_RECORD EXTRACTS_.
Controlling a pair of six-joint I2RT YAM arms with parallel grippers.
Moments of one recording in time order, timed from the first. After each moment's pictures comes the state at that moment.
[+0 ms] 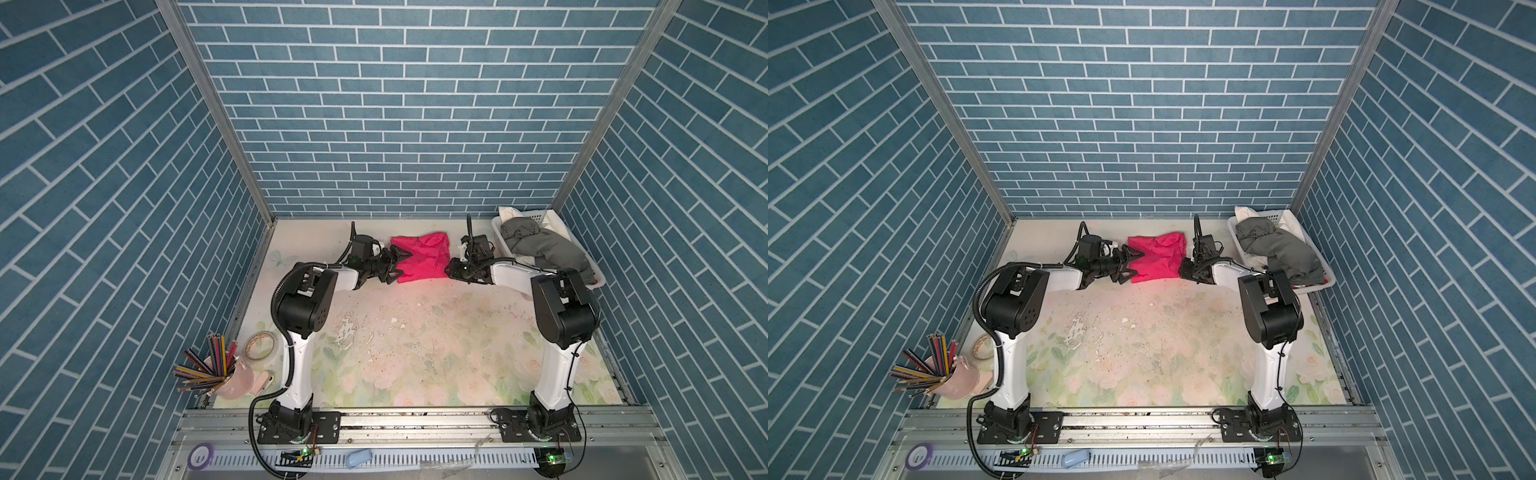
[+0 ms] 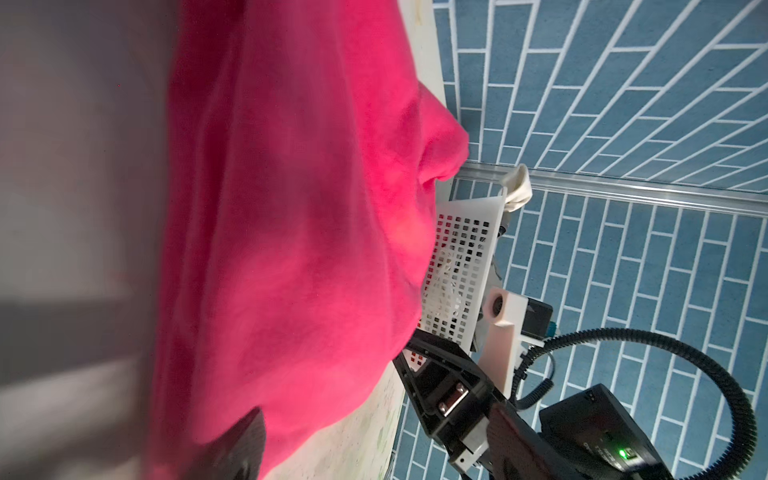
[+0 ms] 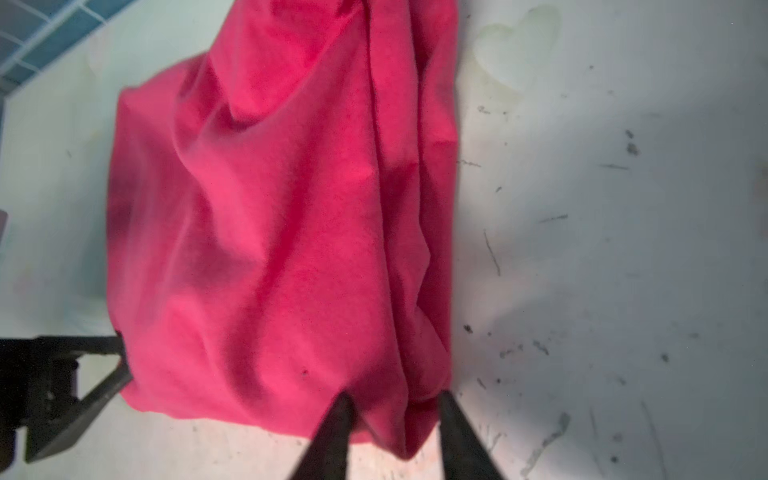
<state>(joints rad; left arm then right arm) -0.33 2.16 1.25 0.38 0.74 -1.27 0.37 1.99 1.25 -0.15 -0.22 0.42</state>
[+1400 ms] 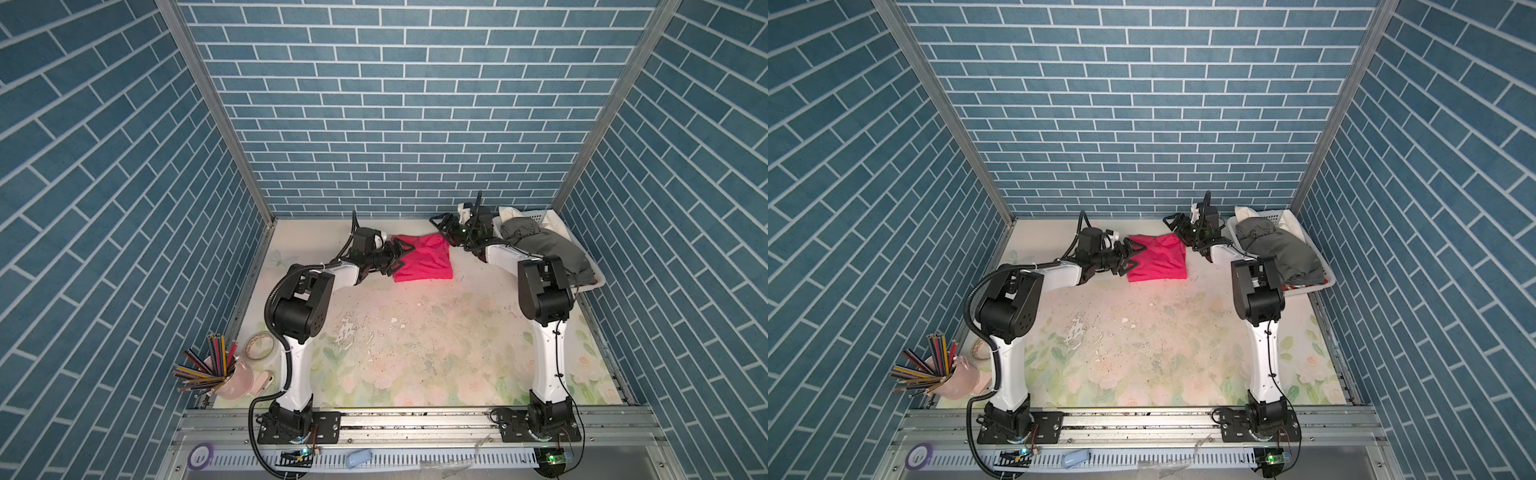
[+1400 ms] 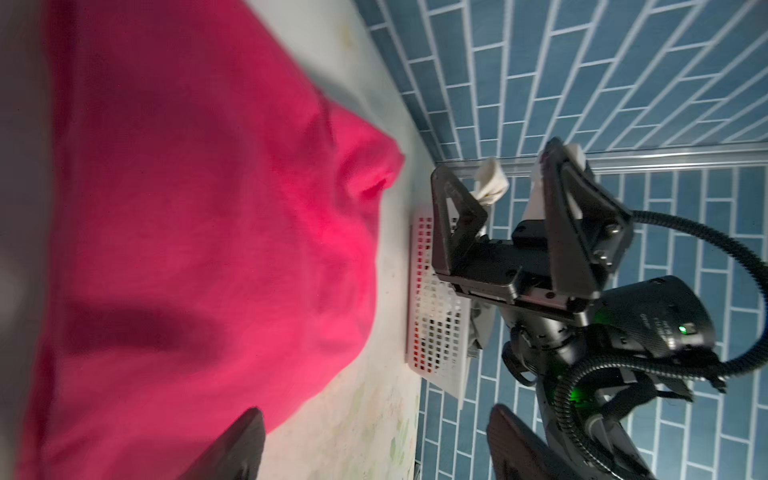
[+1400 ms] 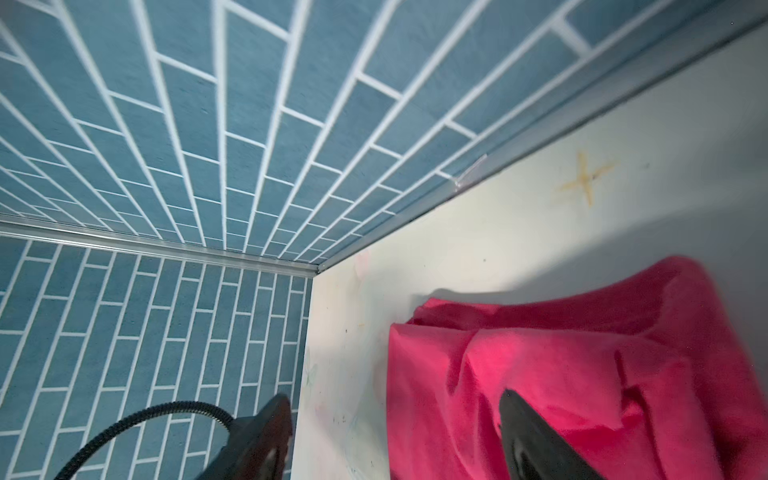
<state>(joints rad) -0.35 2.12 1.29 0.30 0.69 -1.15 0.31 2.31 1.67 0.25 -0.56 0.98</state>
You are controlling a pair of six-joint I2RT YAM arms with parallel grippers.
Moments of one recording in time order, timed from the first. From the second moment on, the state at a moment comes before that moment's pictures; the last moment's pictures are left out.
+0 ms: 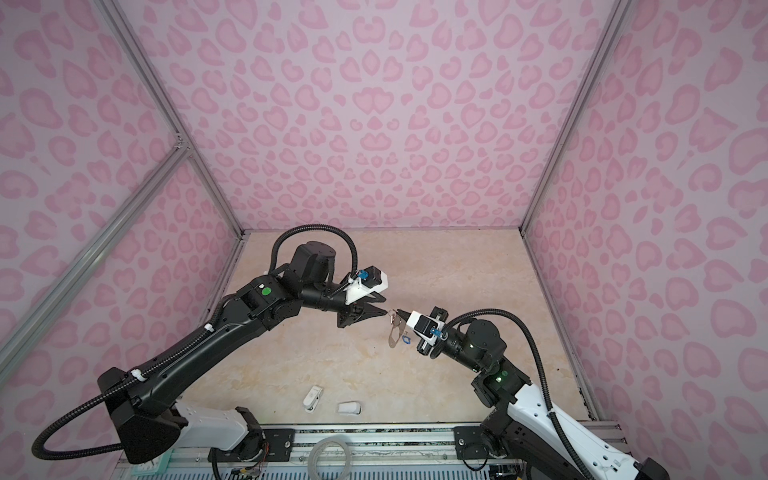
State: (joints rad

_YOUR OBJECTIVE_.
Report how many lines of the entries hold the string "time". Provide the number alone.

_OUTPUT_.
2